_ACTIVITY:_ Your answer should repeat every line of the records below in which the word "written" appears.

_EXERCISE DATA:_
+++

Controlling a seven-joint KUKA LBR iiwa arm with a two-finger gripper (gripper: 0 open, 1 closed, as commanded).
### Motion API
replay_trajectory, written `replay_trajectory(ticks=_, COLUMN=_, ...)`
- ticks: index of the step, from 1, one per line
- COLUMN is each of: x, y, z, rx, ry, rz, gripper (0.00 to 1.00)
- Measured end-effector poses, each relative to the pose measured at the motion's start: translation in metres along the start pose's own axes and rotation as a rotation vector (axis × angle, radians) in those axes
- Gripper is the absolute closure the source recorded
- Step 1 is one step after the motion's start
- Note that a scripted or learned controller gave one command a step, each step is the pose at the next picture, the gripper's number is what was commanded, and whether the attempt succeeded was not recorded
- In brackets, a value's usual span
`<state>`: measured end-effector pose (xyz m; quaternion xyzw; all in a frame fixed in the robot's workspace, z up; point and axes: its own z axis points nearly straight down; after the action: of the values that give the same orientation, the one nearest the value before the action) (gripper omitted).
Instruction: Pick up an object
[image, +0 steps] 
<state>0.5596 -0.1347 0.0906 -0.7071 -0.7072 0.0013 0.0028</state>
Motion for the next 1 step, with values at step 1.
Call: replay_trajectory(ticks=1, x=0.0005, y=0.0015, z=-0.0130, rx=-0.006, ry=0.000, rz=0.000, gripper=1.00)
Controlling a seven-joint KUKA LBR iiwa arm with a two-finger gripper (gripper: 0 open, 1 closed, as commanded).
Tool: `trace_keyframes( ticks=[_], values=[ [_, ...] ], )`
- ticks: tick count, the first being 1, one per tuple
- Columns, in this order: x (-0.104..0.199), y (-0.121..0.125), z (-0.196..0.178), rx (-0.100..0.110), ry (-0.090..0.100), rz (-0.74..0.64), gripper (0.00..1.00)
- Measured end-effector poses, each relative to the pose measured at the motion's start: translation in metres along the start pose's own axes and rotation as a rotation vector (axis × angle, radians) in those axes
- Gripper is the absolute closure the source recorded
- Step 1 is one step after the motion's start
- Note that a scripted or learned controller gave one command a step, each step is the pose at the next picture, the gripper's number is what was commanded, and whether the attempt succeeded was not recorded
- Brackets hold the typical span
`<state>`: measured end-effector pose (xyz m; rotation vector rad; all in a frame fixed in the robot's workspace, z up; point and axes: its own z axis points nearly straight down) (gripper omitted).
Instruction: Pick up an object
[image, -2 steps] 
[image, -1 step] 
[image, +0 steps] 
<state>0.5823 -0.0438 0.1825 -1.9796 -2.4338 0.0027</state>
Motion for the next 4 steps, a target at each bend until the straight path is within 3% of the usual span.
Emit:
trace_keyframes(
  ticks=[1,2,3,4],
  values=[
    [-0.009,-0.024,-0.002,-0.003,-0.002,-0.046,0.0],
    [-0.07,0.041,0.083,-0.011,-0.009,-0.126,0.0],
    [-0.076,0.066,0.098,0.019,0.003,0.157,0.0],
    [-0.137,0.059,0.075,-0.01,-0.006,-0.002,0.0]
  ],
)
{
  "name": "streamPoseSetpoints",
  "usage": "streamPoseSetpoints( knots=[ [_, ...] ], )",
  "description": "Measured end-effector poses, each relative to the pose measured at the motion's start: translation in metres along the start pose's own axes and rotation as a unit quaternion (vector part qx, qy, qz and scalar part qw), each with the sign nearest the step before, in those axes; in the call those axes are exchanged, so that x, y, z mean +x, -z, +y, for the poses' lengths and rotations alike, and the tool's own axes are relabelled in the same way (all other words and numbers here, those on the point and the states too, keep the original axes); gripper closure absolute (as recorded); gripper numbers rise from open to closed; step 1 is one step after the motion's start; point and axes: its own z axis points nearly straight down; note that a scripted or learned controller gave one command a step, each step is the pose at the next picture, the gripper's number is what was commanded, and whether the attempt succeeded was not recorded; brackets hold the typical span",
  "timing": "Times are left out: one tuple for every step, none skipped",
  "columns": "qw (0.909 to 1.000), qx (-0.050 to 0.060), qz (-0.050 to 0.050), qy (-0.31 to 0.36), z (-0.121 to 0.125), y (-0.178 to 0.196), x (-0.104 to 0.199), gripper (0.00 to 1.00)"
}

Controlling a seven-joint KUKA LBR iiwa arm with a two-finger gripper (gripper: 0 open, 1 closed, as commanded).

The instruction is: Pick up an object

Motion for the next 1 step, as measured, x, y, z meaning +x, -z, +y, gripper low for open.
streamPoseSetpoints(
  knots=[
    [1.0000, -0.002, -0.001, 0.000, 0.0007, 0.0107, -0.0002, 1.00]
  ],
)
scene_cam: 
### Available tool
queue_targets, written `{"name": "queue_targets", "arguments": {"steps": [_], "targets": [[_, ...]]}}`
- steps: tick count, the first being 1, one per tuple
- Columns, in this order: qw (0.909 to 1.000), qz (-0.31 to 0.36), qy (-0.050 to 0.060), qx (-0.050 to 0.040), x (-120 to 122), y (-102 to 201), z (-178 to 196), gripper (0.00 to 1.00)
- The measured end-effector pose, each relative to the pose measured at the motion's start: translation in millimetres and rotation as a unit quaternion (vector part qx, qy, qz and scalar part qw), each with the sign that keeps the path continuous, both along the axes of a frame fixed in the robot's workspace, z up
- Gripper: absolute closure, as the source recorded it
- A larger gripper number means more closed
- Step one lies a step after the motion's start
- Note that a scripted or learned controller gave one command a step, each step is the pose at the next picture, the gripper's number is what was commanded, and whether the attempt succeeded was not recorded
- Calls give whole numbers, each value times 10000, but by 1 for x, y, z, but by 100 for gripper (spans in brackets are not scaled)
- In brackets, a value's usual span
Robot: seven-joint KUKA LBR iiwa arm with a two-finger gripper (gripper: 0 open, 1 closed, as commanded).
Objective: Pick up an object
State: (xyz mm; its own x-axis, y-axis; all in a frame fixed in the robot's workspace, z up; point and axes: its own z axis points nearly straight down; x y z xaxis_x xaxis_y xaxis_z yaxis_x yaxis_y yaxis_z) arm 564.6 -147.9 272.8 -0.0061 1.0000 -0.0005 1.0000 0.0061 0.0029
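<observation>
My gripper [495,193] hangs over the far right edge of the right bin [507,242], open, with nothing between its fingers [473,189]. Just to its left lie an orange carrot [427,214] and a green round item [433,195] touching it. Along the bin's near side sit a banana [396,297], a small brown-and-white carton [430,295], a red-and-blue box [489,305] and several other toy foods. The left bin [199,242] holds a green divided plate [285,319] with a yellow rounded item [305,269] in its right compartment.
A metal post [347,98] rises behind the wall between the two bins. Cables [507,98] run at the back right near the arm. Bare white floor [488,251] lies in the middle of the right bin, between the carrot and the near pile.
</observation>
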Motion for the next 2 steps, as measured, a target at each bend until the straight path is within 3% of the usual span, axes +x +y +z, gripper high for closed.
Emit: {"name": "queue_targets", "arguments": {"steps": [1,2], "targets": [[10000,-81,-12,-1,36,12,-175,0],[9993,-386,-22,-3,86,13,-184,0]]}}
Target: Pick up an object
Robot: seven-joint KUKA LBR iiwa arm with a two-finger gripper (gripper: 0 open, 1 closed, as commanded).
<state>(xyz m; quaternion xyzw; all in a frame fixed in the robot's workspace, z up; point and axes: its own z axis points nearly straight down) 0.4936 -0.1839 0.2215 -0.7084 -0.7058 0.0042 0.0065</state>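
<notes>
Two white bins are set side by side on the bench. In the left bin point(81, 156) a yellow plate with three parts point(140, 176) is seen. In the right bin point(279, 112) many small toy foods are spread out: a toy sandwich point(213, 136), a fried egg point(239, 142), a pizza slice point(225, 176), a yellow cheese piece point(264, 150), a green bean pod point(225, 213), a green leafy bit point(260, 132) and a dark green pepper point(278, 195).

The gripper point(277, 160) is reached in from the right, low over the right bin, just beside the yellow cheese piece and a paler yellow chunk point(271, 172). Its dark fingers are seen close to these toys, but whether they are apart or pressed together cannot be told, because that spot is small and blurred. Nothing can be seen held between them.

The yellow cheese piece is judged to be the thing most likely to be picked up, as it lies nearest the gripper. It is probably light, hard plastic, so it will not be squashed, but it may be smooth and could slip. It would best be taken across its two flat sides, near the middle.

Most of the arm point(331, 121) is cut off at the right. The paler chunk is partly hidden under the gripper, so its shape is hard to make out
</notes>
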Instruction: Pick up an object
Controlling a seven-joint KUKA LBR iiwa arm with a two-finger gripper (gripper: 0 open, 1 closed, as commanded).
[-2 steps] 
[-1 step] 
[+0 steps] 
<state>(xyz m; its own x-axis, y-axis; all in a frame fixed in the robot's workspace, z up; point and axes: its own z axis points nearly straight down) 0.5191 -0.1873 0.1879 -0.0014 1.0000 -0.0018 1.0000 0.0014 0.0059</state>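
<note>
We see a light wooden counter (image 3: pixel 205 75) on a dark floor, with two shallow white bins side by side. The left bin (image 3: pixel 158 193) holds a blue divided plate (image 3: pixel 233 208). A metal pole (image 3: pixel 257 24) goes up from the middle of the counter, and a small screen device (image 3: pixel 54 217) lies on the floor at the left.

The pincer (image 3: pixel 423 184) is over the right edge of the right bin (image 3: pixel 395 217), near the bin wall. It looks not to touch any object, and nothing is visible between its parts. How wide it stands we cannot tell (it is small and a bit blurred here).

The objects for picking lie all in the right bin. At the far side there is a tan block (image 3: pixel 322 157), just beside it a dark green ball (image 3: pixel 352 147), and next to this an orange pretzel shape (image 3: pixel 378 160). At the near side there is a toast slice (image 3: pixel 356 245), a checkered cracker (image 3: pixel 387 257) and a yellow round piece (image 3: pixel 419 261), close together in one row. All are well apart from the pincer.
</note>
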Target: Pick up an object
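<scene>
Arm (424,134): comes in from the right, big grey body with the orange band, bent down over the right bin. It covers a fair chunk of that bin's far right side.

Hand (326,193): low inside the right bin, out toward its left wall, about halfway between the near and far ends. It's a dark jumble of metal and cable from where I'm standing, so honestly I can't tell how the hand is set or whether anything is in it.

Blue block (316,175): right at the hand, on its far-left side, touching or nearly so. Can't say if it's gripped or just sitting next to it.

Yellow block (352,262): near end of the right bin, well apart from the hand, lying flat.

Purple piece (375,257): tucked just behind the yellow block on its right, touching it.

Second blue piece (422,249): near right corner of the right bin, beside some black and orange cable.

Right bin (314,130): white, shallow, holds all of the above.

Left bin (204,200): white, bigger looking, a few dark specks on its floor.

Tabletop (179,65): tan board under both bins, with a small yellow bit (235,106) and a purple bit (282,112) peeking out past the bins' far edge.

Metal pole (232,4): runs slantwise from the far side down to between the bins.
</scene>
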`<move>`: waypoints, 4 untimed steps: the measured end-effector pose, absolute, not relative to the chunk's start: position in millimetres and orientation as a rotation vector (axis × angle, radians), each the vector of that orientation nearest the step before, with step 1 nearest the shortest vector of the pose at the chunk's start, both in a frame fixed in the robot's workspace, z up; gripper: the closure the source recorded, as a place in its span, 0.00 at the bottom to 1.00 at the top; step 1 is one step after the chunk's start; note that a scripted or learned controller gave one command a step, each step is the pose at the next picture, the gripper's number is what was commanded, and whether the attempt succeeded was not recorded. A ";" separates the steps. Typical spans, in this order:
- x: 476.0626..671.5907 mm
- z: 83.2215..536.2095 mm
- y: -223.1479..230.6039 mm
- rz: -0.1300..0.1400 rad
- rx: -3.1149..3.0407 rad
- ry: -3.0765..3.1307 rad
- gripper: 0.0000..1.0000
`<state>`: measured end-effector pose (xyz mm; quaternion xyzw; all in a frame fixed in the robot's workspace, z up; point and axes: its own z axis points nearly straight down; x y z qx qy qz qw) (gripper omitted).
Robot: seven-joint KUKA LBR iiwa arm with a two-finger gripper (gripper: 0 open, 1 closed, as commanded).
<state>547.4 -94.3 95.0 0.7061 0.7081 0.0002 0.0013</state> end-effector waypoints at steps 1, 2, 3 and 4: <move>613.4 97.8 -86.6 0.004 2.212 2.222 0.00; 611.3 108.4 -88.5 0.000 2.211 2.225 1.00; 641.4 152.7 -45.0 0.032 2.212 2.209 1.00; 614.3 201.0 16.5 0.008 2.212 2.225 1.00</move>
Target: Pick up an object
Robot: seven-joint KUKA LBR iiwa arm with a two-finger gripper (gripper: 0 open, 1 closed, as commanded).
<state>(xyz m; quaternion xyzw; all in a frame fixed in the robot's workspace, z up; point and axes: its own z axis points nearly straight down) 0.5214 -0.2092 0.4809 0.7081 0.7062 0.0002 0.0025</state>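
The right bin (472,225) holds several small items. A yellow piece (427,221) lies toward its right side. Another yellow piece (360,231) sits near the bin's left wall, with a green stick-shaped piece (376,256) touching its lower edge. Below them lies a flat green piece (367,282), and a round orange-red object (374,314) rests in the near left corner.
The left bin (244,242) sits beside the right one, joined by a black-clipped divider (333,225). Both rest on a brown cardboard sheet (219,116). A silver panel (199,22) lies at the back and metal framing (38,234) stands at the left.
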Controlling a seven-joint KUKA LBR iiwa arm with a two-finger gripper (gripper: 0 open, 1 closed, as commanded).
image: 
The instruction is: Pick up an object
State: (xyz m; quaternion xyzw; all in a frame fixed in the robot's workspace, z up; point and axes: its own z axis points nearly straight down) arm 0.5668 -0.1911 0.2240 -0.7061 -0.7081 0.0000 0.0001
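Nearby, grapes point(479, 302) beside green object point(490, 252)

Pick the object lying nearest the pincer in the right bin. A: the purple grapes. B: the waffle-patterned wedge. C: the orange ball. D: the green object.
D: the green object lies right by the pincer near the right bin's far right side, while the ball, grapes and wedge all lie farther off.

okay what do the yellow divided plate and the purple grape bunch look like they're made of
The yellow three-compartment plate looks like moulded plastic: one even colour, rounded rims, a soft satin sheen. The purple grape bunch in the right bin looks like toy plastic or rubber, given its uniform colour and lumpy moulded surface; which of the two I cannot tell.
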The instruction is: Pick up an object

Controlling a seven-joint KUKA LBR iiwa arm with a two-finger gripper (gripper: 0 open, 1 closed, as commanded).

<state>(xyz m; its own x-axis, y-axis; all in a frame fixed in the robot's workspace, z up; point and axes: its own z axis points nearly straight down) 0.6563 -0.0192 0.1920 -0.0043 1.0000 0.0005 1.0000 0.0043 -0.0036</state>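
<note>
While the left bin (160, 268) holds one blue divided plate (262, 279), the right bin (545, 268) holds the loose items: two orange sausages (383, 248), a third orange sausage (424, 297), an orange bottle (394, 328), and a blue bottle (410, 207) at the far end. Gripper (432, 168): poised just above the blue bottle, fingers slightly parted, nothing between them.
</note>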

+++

_ANSWER BELOW:_
replay_trajectory, written `replay_trajectory(ticks=_, COLUMN=_, ...)`
queue_targets, written `{"name": "queue_targets", "arguments": {"steps": [_], "targets": [[_, ...]]}}`

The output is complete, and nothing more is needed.